Action item
If a line in the records below contains "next", copy that line.

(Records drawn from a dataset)
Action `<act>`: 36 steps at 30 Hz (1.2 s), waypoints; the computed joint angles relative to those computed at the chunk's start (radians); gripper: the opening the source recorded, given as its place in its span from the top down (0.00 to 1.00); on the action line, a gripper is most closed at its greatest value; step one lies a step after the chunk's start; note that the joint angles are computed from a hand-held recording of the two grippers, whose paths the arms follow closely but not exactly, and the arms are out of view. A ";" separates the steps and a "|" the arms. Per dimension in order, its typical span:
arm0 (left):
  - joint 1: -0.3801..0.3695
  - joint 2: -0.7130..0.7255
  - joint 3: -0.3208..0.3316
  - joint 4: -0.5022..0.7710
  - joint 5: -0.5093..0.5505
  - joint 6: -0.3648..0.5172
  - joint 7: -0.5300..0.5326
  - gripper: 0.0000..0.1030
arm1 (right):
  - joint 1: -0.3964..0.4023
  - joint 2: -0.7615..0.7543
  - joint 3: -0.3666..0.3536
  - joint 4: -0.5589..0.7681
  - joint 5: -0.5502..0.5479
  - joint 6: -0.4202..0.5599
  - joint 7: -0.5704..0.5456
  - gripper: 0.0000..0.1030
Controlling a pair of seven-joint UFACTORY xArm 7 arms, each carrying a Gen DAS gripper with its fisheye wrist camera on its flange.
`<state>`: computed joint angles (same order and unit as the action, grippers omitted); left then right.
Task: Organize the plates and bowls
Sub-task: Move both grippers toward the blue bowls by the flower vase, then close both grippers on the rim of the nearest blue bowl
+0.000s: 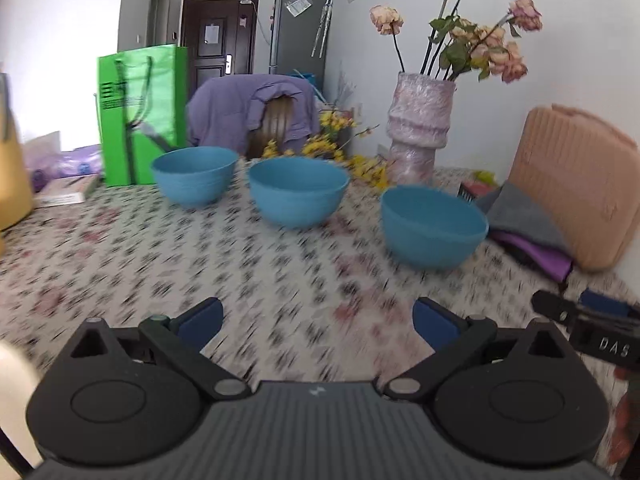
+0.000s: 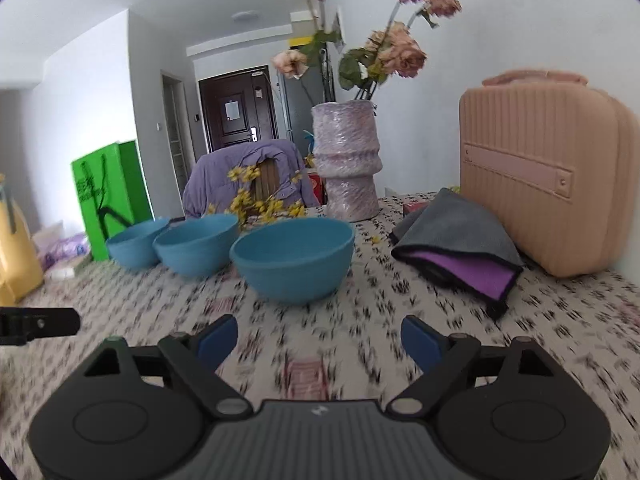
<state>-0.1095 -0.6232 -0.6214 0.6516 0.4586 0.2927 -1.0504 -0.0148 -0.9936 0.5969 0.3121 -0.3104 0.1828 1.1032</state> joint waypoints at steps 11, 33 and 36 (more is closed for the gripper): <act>0.110 0.691 -0.033 0.507 0.194 -0.074 -0.010 0.27 | -0.245 0.543 -0.077 0.293 0.008 -0.226 -0.209 0.46; -0.068 0.743 0.112 0.560 -0.167 0.011 0.324 0.82 | -0.294 0.662 -0.054 0.410 -0.262 -0.179 -0.023 0.94; -0.092 0.648 0.134 0.478 -0.245 0.018 0.341 0.82 | -0.156 0.603 -0.151 0.361 -0.177 -0.160 -0.094 0.94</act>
<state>-0.2019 0.0252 -0.4876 1.1299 0.2137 0.3111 -0.7092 -0.1711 -0.3904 0.4455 0.6729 -0.4877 0.0233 1.0089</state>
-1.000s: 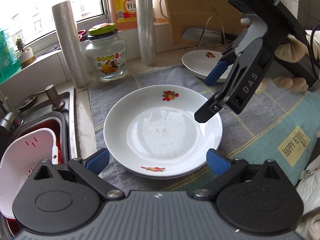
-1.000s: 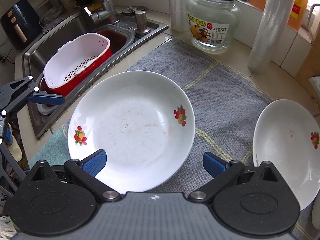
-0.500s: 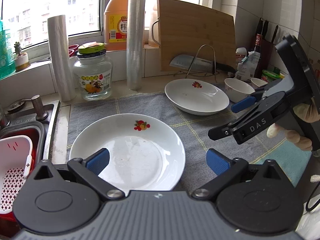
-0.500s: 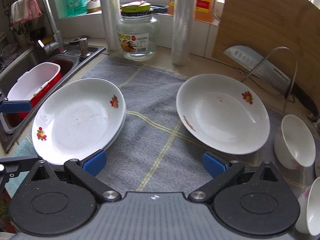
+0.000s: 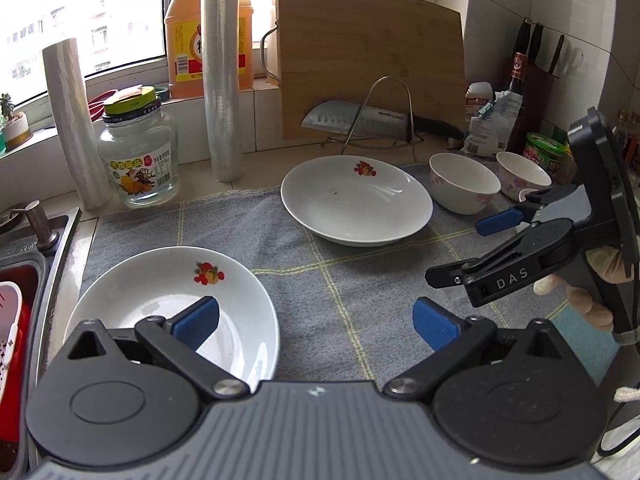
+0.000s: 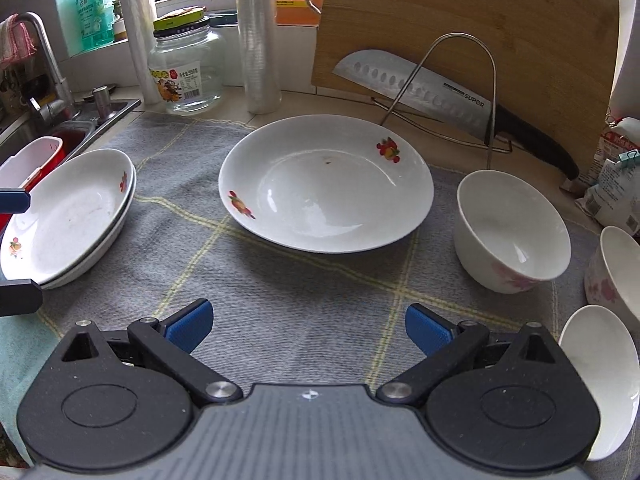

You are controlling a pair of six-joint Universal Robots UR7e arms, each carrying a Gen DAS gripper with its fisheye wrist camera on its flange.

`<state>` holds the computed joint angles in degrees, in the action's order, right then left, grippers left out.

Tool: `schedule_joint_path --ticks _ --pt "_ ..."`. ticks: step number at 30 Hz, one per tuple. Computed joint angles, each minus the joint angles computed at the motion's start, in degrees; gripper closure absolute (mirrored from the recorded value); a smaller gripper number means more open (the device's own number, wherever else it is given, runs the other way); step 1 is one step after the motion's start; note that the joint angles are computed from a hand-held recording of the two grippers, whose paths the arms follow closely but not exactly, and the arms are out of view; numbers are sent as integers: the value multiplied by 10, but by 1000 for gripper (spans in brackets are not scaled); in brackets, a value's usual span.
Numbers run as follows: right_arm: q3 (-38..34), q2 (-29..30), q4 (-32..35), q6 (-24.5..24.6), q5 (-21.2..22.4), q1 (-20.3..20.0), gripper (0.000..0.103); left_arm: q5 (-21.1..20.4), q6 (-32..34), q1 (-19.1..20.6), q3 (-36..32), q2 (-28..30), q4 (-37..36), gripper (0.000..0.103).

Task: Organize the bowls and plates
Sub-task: 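Move the left gripper toward the white fruit-decal plate on the mat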

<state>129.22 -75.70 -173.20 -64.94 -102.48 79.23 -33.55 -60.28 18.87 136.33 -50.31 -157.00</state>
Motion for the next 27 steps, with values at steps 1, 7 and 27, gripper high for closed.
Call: schedule_joint_path --ticks 1,7,27 --pt "-5 3 1 -9 7 -5 0 0 -5 3 -11 6 5 1" --pt "-34 25 19 -43 31 -24 0 7 -41 7 -70 33 81 1" --pt "-58 77 4 -87 54 -37 0 -10 68 52 -138 52 60 1"
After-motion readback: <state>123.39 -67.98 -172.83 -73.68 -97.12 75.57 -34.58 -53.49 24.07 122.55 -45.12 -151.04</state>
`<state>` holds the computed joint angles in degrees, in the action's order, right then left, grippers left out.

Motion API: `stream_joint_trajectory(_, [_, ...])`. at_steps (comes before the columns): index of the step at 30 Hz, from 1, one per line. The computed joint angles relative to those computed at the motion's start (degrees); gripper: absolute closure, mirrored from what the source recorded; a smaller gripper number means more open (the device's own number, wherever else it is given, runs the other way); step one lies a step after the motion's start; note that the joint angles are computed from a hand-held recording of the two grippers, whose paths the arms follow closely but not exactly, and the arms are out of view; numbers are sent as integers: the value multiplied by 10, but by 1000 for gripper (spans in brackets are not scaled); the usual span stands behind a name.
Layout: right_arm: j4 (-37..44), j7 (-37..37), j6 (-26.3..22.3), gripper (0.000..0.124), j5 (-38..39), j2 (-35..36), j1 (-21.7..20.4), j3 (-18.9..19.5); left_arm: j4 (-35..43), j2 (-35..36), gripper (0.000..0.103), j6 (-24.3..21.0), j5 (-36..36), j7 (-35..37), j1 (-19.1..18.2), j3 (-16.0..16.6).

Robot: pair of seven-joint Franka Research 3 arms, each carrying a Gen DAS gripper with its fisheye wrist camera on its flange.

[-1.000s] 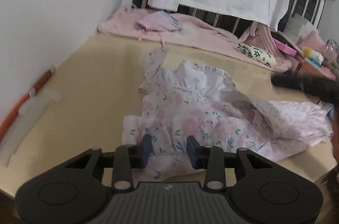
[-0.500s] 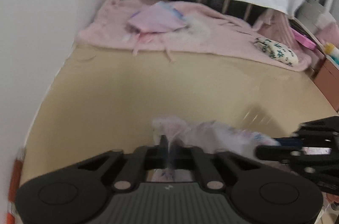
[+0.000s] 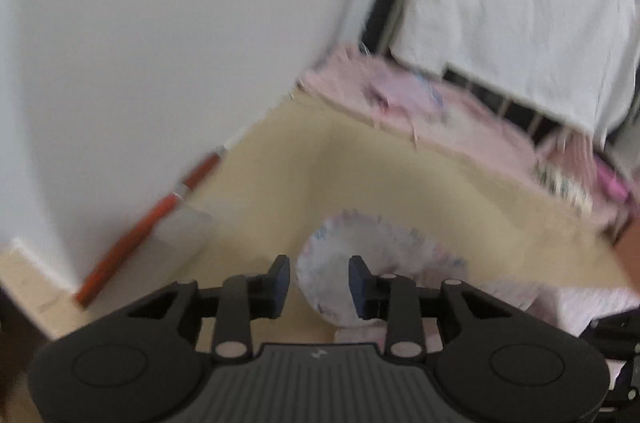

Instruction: Fold clothes

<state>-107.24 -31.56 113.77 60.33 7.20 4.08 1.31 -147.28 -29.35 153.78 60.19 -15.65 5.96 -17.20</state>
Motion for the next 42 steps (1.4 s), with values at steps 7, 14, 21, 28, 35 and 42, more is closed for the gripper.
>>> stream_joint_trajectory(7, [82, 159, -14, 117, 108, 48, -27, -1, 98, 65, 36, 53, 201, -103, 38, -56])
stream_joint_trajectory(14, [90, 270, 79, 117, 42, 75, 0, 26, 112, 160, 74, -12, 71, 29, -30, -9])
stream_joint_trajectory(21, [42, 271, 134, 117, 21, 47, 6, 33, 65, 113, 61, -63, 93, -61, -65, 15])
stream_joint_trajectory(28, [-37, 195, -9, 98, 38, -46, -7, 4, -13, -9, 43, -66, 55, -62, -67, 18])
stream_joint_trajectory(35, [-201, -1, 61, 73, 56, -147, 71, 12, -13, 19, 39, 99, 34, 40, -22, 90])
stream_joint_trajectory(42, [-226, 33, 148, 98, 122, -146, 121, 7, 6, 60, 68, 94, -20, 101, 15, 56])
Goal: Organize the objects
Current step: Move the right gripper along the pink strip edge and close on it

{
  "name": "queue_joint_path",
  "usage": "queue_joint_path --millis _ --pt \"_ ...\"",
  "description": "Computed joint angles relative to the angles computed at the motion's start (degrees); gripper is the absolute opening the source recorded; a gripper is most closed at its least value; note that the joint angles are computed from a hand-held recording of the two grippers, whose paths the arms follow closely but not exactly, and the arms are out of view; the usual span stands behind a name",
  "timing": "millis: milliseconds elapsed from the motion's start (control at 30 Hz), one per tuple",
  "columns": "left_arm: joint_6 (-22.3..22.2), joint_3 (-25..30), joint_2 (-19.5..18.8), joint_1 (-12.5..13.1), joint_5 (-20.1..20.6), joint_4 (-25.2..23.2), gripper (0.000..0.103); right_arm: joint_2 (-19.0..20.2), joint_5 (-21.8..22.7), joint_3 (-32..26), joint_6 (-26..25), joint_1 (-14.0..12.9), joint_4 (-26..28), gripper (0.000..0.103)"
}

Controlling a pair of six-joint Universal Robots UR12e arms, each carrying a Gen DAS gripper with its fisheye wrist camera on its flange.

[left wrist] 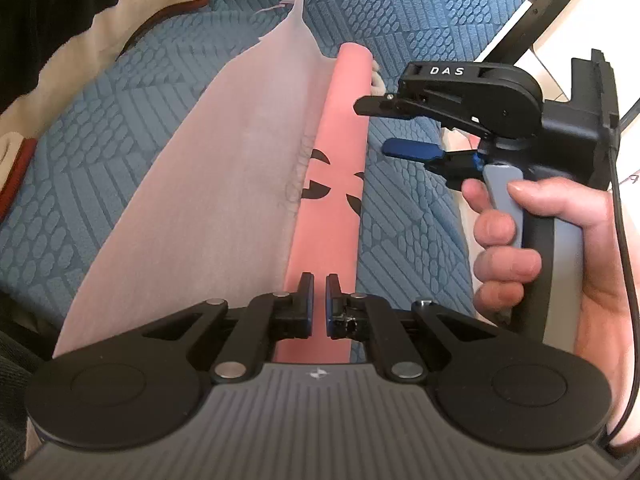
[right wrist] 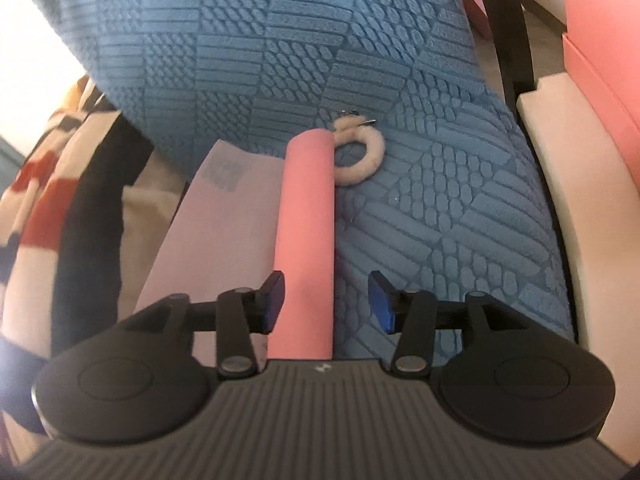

Written response
Motion for the next 27 steps, with values at steps 1, 7 and 27, gripper high for closed.
Motion for the next 42 steps (1.4 s), with values at steps 7, 14, 21, 28, 35 and 42, more is closed for the gripper.

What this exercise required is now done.